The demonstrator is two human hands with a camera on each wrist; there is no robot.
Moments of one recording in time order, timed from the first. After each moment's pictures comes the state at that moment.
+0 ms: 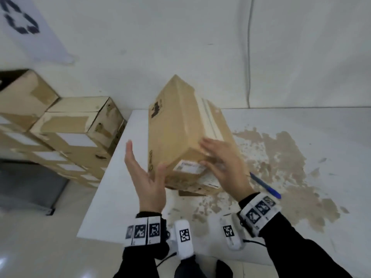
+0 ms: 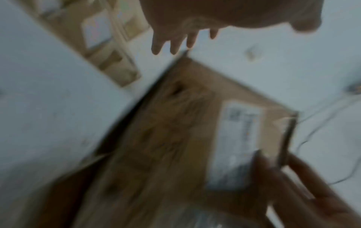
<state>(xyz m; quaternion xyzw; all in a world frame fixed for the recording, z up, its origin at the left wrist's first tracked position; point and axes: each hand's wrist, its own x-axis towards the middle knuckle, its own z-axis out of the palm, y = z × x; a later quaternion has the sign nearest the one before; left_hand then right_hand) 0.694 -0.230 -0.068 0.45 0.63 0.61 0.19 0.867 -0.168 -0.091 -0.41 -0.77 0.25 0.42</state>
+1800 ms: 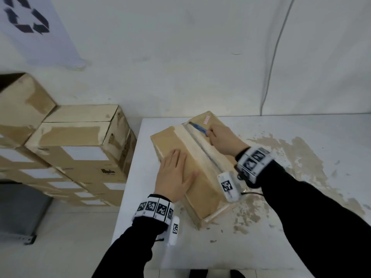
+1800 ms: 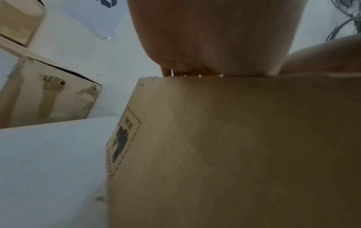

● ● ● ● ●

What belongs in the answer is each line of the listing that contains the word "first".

### Reply to the task
Moments of one recording in time order, timed from the first. After each moment's pictures comes the state at that moment.
<state>(xyz m; quaternion xyzw; all in a world frame fixed for the recording, z up, its origin at the left wrist's first tracked position; point and axes: each hand's wrist, its own x-axis towards the middle knuckle, its own z-axis out of the palm, y = z × x; a later quaternion has the sign nearest the one before; left_hand then right_hand) 0.694 -0.230 -0.068 0.45 0.63 0.61 0.19 0.867 -0.168 -0.091 -0.41 -0.77 0.25 0.42</state>

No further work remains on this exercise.